EX-5.2 9 a13-20972_1ex5d2.htm EX-5.2

Exhibit 5.2

 

[MILLER THOMSON LETTERHEAD]

 

September 20, 2013

 

Kodiak Oil & Gas Corp.

Kodiak Oil & Gas (USA) Inc. 

 

 

Re:                             Registration Statement on Form S-4 Relating to $350,000,000 Aggregate Principal Amount of 5.50% Senior Notes Due 2021 (“2021 Notes”) and $400,000,000 Aggregate Principal Amount of 5.50% Senior Notes Due 2022 (“2022 Notes”)

 

Ladies and Gentlemen:

 

We have acted as special Yukon Territory counsel to Kodiak Oil & Gas Corp. (the “Company”) in connection with a Registration Statement on Form S-4, as amended or supplemented (the “Registration Statement”) filed by the Company with the U.S. Securities and Exchange Commission relating to the registration of the offer by the Company to exchange up to: (a) US$350 million aggregate principal amount of the Company’s 5.50% Senior Notes due 2021 (the “2021 Exchange Notes”) for the Company’s existing 5.50% Senior Notes due 2021 (the “Old 2021 Notes”) and (b) US$400 million aggregate principal amount of the Company’s 5.50% Senior Notes due 2022 (the “2022 Exchange Notes” and together with the 2021 Exchange Notes, the “Exchange Notes”) for the Company’s existing 5.50% Senior Notes due 2021 (the “Old 2022 Notes” and together with the Old 2021 Notes, the “Old Notes”).  The 2021 Exchange Notes are to be issued in accordance with the provisions of the indenture dated as of January 15, 2013 among the Company, Kodiak Oil & Gas (USA) Inc., U.S. Bank National Association, as Trustee, and Computershare Trust Company of Canada, as Canadian Trustee, as amended by that certain supplement Indenture dated as of July 30, 2013 among the Company, KOG Finance, LLC, Kodiak Williston, LLC and U.S. Bank National Association, as Trustee (the “2021 Indenture”) as contemplated by a registration rights agreement dated as of January 15, 2013. The 2022 Exchange Notes are to be issued in accordance with the provisions of the indenture dated as of July 26, 2013 among the Company, Kodiak Oil & Gas (USA) Inc., KOG Finance, LLC, Kodiak Williston, LLC, U.S. Bank National Association, as Trustee, and Computershare Trust Company of Canada, as Canadian Trustee (the “2022 Indenture”) as contemplated by a registration rights agreement dated as of July 26, 2013.

 

In acting as special Yukon Territory counsel to the Company, we have examined such records

 



 

and proceedings of the Company, the originals or copies, certified or otherwise identified to our satisfaction, of certificates of public officials, and certificates of officers or directors of the Company, the constating documents of the Company and such other documents, and have considered such questions of law and made such other investigations, as we have deemed relevant or necessary as a basis for the opinion hereinafter expressed.

 

The opinion set out below is limited to the laws of the Yukon Territory and the federal laws of Canada applicable therein (“Applicable Law”) as of the date of this opinion letter.
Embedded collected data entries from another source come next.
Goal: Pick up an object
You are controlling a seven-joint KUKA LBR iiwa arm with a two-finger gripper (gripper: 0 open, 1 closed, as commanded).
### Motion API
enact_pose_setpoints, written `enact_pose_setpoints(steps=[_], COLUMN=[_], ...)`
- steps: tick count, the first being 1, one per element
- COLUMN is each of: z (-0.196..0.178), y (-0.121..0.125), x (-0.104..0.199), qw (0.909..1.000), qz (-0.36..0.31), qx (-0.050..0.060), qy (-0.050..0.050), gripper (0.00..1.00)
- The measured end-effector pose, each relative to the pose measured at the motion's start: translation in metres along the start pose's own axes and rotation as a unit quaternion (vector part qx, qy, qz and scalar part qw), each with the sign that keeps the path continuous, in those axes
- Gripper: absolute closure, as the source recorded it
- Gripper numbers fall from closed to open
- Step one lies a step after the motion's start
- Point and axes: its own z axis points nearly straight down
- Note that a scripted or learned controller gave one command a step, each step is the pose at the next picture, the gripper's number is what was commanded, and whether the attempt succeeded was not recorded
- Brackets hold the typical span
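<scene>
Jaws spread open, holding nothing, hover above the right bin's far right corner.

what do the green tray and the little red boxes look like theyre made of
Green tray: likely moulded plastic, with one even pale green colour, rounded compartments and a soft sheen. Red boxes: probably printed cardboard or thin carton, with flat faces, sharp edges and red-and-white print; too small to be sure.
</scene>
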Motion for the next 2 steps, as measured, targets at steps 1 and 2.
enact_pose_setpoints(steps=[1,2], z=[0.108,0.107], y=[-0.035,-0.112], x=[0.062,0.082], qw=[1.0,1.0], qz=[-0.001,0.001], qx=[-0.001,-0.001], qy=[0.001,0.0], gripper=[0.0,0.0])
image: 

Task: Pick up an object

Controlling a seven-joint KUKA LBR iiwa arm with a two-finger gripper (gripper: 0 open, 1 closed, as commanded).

In particular, to the extent that Applicable Law would require the application of the laws of any other jurisdiction, no opinion is expressed as to the laws of such other jurisdiction, and we disclaim any obligation to advise the addressees or any other person of any change in law or any fact which may come or be brought to our attention after the date of this opinion.

 

In rendering the opinion expressed herein, we have assumed, with respect to all documents examined by us, the legal capacity of all individuals to execute and deliver such documents, the genuineness of all signatures, the authenticity of all documents submitted to us as originals and the conformity to authentic original documents of all documents submitted to us as certified, conformed, electronic or photocopied copies.

 

We have relied exclusively upon the officer’s certificates of the Company with respect to the accuracy of all factual matters contained therein.

 

In expressing the opinion set forth in paragraph 1 below we have relied exclusively and without independent investigation on a Certificate of Status issued by the Yukon Community Services Registry dated September 19, 2013, a copy of which has been provided to you.

 

Based upon and relying on the assumptions set out above, we are of the opinion that:

 

1.                                      The Company validly exists under the Business Corporations Act of Yukon and is in good standing with respect to the filing of all required annual returns;

 

2.                                      The Company has the requisite corporate power and capacity to execute and deliver the Exchange Notes, and to perform its obligations thereunder; and

 

3.                                      The issuance of the Exchange Notes upon exchange of the Old Notes as provided by the Indenture has been duly authorized by all necessary corporate action of the Company.

 

Certain partners of Miller Thomson LLP own 15,500 common shares in the capital of the Company.

 

We hereby consent to the use of this opinion as an exhibit to the Registration Statement and to the use of our name where it appears in the Registration Statement.